*TASK ITEM*: The expected output is each line below containing "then", copied in full.

*AVAILABLE RECORDS*:
----

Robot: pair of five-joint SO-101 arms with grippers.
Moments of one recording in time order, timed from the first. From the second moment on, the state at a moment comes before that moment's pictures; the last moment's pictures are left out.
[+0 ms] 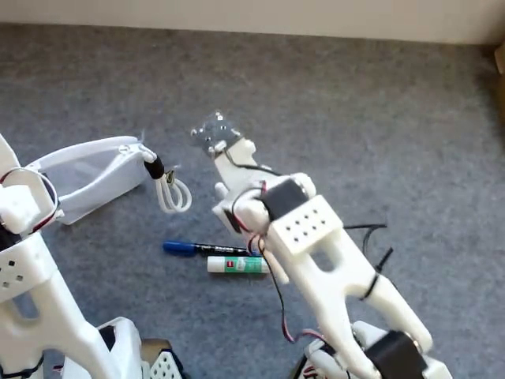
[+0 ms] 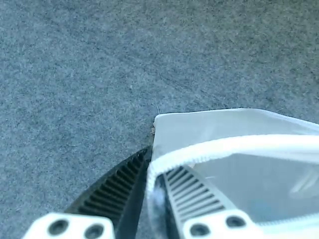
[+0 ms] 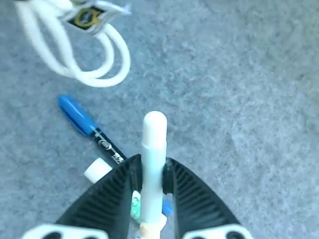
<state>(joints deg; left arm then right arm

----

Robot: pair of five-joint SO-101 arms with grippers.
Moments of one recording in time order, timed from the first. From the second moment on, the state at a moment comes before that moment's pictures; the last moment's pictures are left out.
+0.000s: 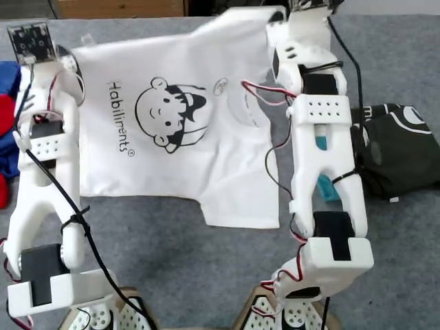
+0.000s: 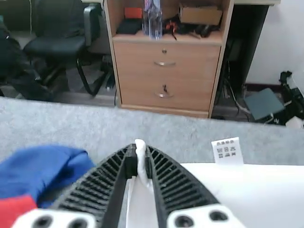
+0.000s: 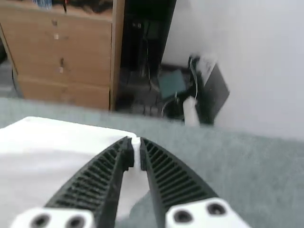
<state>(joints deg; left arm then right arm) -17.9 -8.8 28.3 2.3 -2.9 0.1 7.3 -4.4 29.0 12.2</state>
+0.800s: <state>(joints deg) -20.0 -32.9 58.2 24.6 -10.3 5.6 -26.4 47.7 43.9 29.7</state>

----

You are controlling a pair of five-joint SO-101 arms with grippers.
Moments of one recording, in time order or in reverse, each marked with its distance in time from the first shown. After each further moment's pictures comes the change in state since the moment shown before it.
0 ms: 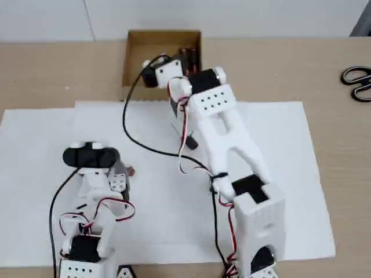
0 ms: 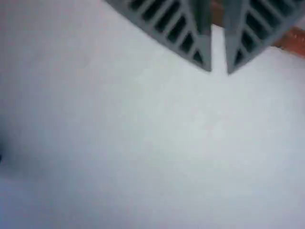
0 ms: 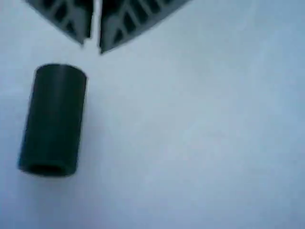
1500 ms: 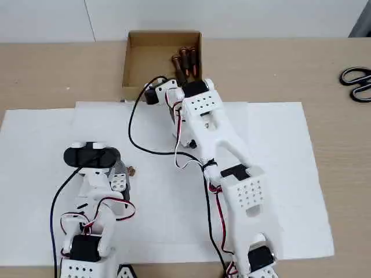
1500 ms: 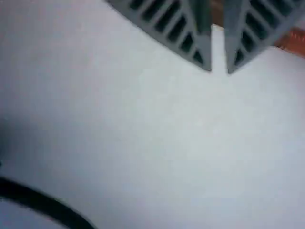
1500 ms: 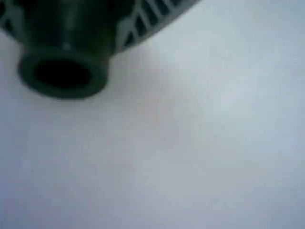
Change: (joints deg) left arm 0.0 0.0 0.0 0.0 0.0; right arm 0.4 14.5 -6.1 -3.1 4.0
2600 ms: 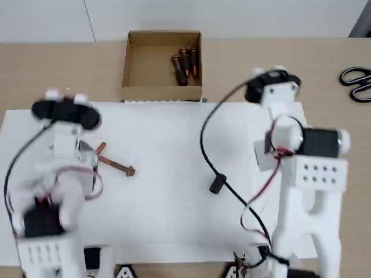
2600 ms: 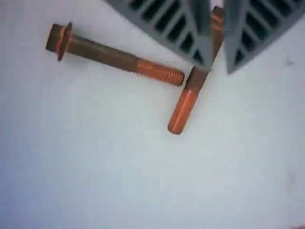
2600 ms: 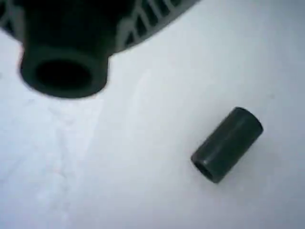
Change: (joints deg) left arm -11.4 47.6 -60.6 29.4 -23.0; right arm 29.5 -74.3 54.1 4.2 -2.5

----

*WRITTEN ANSWER*:
<state>(joints deg; left arm then right arm
<state>(joints deg; left arm then right arm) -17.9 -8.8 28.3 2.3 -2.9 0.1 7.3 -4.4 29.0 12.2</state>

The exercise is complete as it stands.